» **Task**
Find "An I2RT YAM" and "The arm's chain" in the records below. Copy the lines holding them and every line between, exactly, and no others.

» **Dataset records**
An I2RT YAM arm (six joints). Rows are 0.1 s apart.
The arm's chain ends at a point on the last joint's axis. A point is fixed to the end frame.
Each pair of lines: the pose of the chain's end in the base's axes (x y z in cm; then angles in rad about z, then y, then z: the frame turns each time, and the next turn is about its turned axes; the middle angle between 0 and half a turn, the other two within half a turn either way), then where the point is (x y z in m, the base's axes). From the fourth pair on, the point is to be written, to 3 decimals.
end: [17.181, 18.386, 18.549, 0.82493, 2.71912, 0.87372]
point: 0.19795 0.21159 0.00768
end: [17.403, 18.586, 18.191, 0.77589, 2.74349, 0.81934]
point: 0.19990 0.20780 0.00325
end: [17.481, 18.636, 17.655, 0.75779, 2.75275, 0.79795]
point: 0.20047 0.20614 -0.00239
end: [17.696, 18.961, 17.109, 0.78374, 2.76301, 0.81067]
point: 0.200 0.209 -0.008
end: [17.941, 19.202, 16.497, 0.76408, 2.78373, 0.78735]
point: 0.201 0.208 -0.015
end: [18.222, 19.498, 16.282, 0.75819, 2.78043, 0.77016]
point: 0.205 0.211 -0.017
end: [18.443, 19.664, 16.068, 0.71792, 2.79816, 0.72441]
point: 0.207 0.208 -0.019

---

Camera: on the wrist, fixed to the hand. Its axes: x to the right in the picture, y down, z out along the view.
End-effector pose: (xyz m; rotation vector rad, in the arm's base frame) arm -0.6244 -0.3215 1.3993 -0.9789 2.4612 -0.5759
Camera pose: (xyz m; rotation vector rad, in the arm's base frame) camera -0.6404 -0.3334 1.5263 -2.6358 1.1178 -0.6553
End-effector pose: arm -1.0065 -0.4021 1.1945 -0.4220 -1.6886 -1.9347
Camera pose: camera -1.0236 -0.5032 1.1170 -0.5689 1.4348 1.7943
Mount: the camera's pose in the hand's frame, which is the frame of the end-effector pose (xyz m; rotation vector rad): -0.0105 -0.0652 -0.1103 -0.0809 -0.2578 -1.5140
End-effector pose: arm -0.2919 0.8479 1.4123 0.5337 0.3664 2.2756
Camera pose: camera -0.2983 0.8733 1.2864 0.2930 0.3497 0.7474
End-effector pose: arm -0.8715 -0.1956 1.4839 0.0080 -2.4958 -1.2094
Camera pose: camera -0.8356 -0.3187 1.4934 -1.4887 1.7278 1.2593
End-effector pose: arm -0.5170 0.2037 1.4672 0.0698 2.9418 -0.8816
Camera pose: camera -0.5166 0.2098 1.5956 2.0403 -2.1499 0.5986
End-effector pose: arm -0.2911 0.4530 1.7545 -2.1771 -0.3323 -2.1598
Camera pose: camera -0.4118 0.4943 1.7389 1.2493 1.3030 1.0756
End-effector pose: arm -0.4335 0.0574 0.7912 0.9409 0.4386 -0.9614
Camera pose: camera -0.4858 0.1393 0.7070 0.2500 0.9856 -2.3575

» **Expected answer**
An I2RT YAM arm (six joints). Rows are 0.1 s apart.
The arm's chain ends at a point on the last joint's axis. A point is fixed to the end frame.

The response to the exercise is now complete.